What lines in the data below mention the string "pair"? Copy them out.
(Supplied data)
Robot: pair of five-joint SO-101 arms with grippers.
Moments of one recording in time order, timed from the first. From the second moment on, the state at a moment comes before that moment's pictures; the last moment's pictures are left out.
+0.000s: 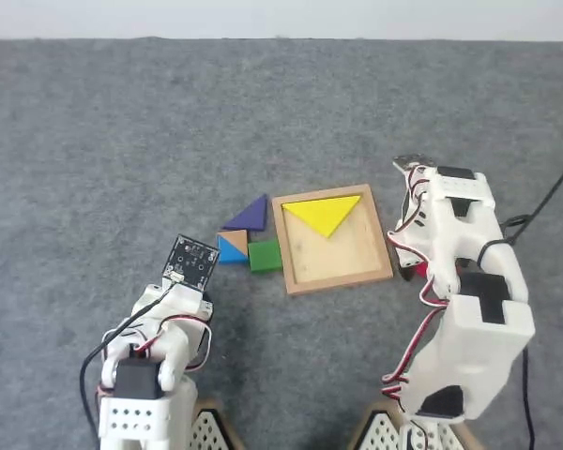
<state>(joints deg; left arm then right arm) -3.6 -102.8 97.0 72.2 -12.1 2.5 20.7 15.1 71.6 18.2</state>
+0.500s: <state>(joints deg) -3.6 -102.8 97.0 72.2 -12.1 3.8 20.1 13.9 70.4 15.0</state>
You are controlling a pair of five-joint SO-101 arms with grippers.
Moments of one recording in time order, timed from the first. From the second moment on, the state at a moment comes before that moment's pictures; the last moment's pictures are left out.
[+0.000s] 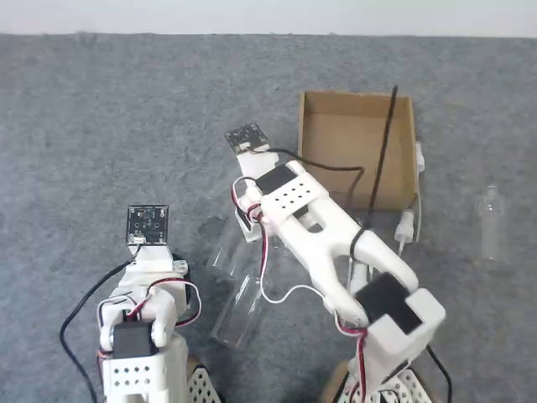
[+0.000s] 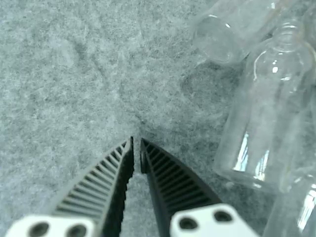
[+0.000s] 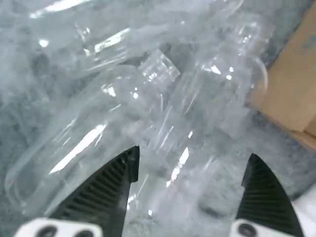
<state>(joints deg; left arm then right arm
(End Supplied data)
* _Solved problem_:
Robot: pair of five-joint SO-101 arms with grippers.
You are controlling a pair of five-joint SO-101 arms with grippers.

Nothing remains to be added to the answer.